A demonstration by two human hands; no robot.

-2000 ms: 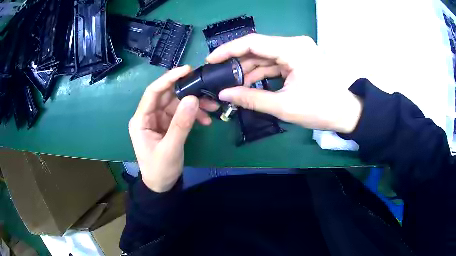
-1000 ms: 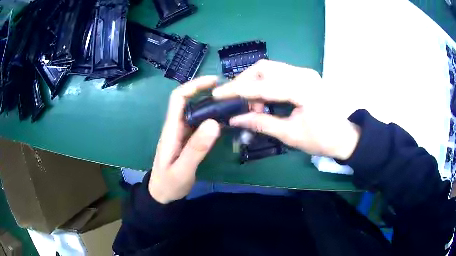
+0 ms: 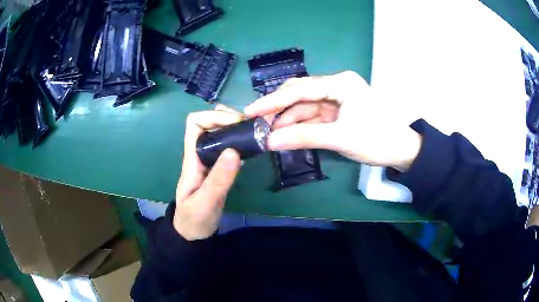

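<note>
A black cylindrical sleeve (image 3: 227, 141) is held above the bench, tilted slightly, with a pale metallic round face (image 3: 261, 134) at its right end. My left hand (image 3: 204, 177) is closed around the sleeve, thumb below and fingers behind it. My right hand (image 3: 337, 121) has its thumb and fingers at the metallic end; its fingertips touch or nearly touch the rim. A black plastic housing (image 3: 298, 168) lies under my right hand, its middle hidden and its ribbed end showing beyond the hand. No lead wires can be made out.
Many black housings (image 3: 121, 53) are piled at the left of the green bench (image 3: 118, 159). Single housings (image 3: 207, 68) lie beside the pile and at the top. A white foam board (image 3: 449, 71) covers the right, with dark parts along its far edge. An open cardboard box (image 3: 59, 224) stands lower left.
The sleeve now shows as one straight cylinder, its metallic face turned to view. The lead connector seen hanging below it is no longer visible. My right hand has shifted to the sleeve's end.
</note>
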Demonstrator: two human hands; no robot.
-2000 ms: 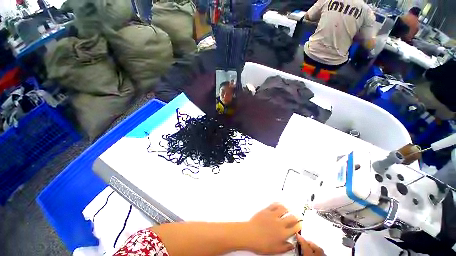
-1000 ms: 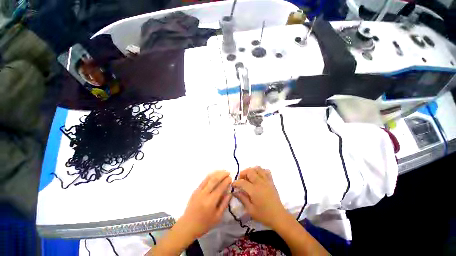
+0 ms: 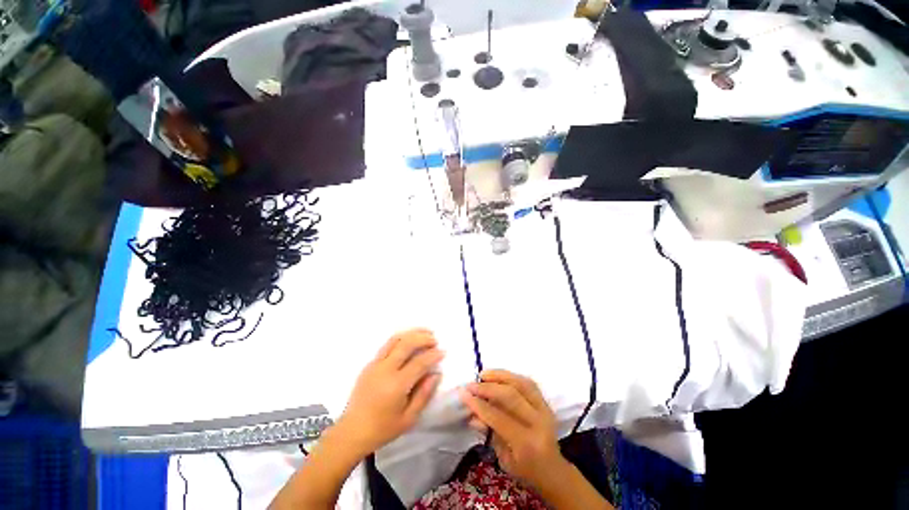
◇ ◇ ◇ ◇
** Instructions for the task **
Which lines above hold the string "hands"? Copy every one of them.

** Response area **
A demonstration by two human hands; no robot.
Demonstrator: two human hands; no robot.

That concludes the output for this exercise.